# WHAT YOU SHOULD DO:
Omit all pictures, then retype the data exactly as given.

══════

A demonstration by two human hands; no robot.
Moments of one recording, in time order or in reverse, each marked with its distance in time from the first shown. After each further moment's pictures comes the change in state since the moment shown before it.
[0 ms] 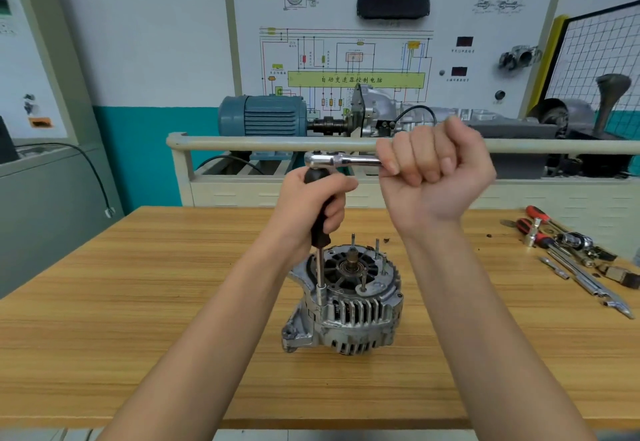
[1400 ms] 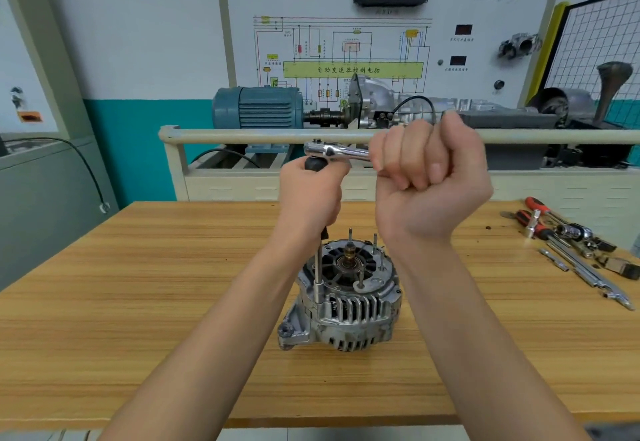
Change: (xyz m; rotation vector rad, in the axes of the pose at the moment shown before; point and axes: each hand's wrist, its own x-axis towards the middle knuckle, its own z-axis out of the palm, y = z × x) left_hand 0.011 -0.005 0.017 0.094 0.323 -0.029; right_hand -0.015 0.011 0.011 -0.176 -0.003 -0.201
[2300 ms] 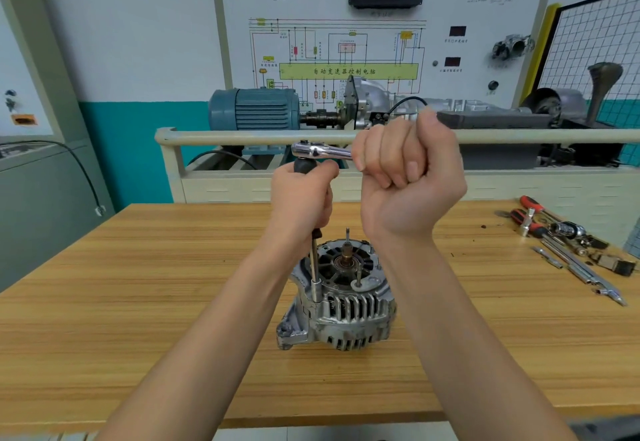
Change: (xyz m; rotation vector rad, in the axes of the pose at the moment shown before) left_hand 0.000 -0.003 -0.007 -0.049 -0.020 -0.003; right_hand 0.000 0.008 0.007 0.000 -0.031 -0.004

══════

# TASK ANSWER:
A demonstration by two human hands; no robot.
Moments of one recording, in time order or in reverse, each marked with its distance in time from the first shown. After each further moment's pictures comes the change in state since the moment shown before it.
[0 ms] 
[1400 ms] 
Change: (xyz m; rotation vector rad, in the axes of the pose at the moment shown before; point and axes: each hand's wrist, its own x-axis towards the middle knuckle, its own z-axis out of the palm, y = z × x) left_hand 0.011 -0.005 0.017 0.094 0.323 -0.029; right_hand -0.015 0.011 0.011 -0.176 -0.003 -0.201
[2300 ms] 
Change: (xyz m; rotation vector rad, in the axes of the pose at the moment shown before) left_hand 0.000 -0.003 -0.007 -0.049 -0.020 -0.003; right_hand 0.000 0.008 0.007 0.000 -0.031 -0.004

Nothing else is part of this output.